EXERCISE: Restate the listing below exactly, images excluded.

INPUT:

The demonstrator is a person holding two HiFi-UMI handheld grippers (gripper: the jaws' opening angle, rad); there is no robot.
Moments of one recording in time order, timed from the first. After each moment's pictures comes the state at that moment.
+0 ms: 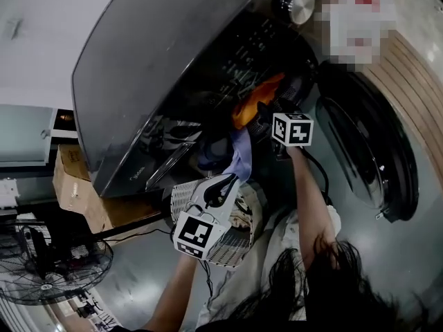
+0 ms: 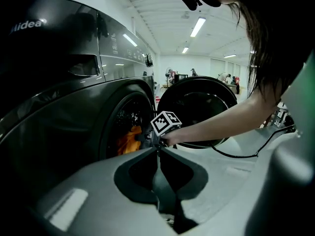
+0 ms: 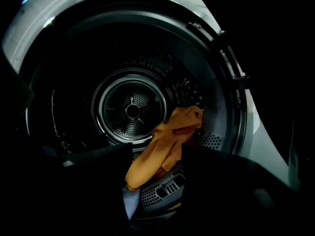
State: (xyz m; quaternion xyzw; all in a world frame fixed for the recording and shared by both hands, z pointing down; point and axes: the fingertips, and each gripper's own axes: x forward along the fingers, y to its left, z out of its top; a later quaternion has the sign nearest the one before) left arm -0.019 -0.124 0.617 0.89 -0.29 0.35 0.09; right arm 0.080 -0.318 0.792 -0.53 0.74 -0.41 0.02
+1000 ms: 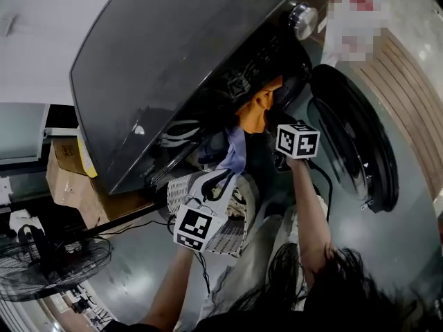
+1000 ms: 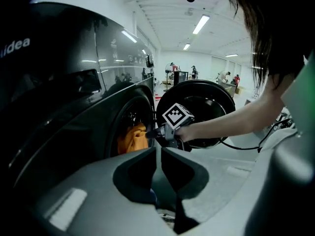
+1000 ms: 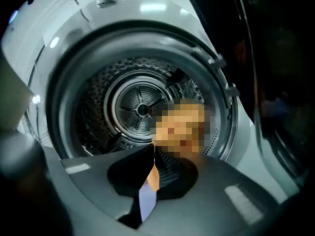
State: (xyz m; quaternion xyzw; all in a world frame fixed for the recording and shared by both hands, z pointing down) left arm -0.018 -0.127 0.597 0.88 -0.28 0.37 0.10; right arm 0.081 -0.267 0.749 -0.49 0.74 -0.46 0.03
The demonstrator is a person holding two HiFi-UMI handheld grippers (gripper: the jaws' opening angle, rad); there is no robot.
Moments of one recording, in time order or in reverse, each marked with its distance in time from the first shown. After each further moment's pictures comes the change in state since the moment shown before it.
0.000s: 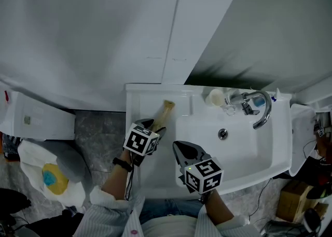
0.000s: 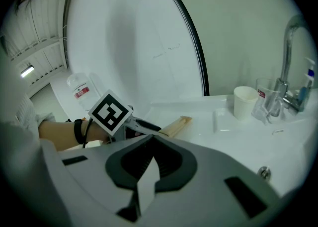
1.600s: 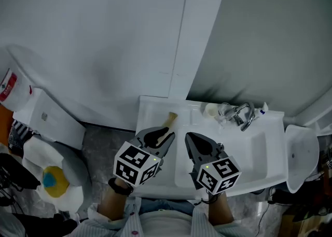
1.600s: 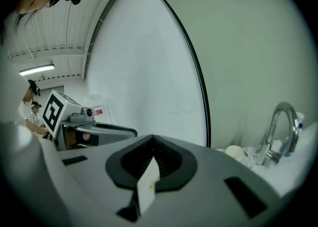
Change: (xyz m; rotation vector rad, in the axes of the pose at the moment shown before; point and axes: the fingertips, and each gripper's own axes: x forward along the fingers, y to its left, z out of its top) left arm -0.201 -0.142 0.093 0.158 -0.518 0.014; right arm -0.116 0.046 0.105 -0.158 -0.371 0.032
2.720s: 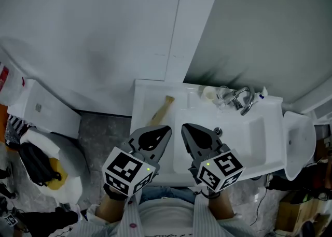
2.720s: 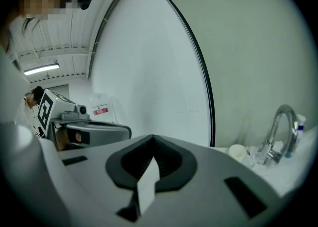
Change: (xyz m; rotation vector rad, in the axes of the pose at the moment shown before) left arm -0.035 -0.032 0.008 0.008 -0.077 -0.032; right arm -0.013 0.025 0.001 -0.023 0.018 0.043
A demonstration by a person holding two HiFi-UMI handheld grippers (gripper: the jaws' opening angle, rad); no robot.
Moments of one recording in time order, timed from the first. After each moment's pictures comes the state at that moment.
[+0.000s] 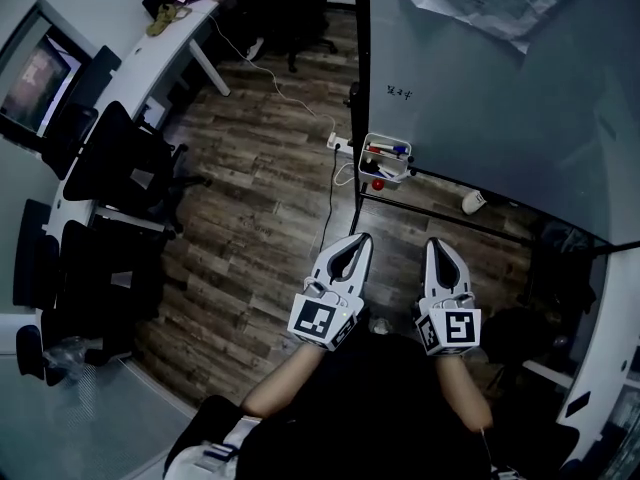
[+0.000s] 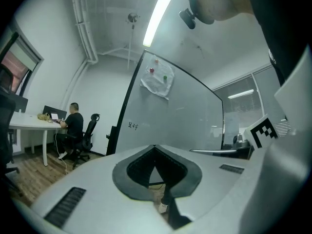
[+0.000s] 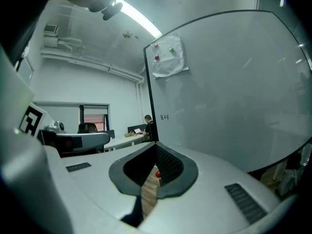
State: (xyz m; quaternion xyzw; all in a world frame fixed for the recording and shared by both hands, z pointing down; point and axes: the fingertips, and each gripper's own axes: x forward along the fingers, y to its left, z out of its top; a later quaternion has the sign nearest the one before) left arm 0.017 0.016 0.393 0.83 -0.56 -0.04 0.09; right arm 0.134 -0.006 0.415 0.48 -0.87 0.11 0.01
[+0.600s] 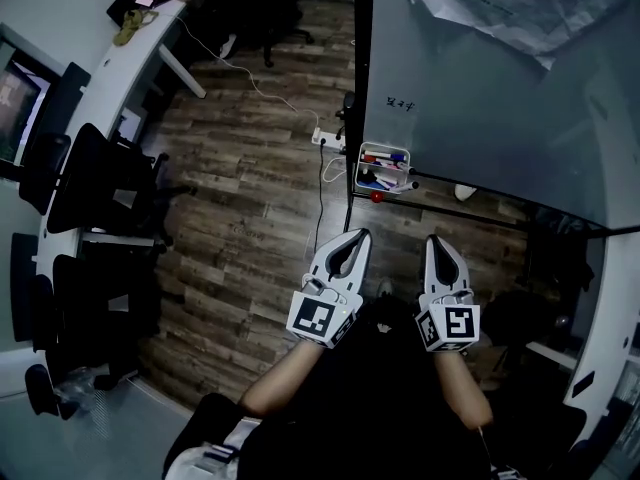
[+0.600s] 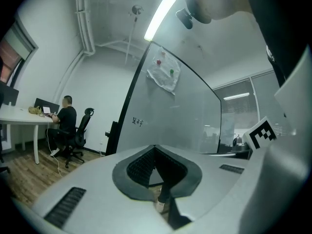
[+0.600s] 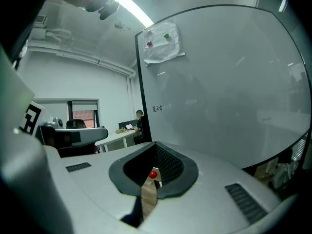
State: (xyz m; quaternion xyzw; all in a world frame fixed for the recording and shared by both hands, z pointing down) left arm -0.011 -0.039 0.408 0.85 -0.52 -0.03 0.10; right arm 0.112 -0.049 0.439 0.52 -0.84 0.14 0.04
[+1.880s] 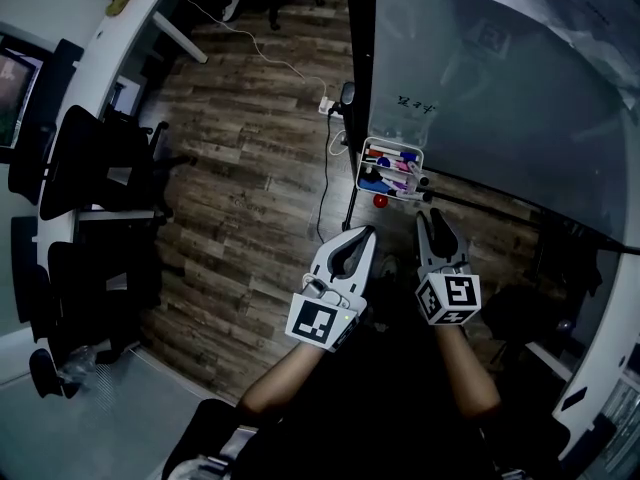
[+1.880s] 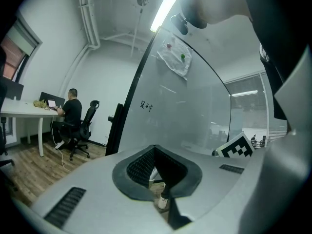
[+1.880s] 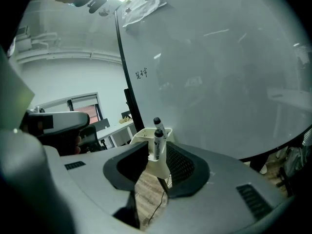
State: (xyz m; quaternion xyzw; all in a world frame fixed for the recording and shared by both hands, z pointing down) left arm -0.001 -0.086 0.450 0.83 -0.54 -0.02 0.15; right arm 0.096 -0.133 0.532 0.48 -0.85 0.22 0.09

RESULT:
The demonstrator is a person holding two HiFi-UMI handheld grippers (gripper: the jaws' opening angle, rad); there is no robot.
Moments of one recording in time order, timed from the first. After each moment's pictures comes the state at that moment.
+0 ms: 
+0 ms: 
+0 ms: 
State: (xyz m; quaternion xyzw; all in a world frame fixed for the recording and shared by both hands, z pointing down; point and axes: the fingertips, and each gripper's own axes: x forward along the fingers, y to its left, z out of its top; a later quaternion has the sign nearest the one before) left arm -0.019 -0.124 0.617 0.89 -0.29 0.35 0.09; right arm 0.080 -0.318 0.792 -0.53 0.74 -0.41 0.02
+1000 ms: 
+1000 ms: 
+1000 ms: 
State: (xyz m; quaternion xyzw; all in a world frame fixed for the recording and shared by both hands, z pointing down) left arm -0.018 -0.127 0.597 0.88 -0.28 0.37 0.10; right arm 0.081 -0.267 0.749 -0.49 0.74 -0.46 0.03
The demonstrator is a person holding two HiFi-UMI handheld grippers (gripper: the jaws' opening angle, rad); there is no robot.
Moments of one recording, in time order or in reverse, each marked with its distance in time from the first shown. After each further moment's pictures comes the change in state since the moment shown before it.
0.000s: 
0.000s: 
1.600s: 
1.600s: 
Change: (xyz m; rotation vector rad, in the axes of the pose at the moment shown before; point and axes: the fingertips, and each gripper's own axes: x forward along the fingers, y to its left, z out of its top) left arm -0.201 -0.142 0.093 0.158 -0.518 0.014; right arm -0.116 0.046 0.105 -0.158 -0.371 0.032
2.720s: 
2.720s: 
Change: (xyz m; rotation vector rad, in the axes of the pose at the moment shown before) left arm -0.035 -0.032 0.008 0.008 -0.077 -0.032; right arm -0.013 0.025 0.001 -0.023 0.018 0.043
A demonstration by a person holding two HiFi-UMI handheld grippers (gripper: the jaws' opening angle, rad); no robot.
Moments of one recording in time order, timed from the first. After each moment's pictures comes the state at that moment.
[+0.000s] 
[+0.000s] 
[+0.000s] 
State: (xyz m; quaternion xyzw; all in a world frame fixed for the recording and shared by both hands, z pointing down; point and axes: the fingertips, and each gripper's own axes: x forward along the fingers, y to its left, z out of its top; a later quaternion has the sign nearest the one before) left arm 0.017 0.016 0.393 0.83 -0.56 -0.04 0.09; right arm 0.134 -0.006 0.415 0.48 -0.87 0.11 0.01
[+0.600s] 
[+0.600s] 
[+0.600s] 
State: (xyz m; quaternion xyzw; all in a world frame fixed for the recording and shared by both hands, z pointing down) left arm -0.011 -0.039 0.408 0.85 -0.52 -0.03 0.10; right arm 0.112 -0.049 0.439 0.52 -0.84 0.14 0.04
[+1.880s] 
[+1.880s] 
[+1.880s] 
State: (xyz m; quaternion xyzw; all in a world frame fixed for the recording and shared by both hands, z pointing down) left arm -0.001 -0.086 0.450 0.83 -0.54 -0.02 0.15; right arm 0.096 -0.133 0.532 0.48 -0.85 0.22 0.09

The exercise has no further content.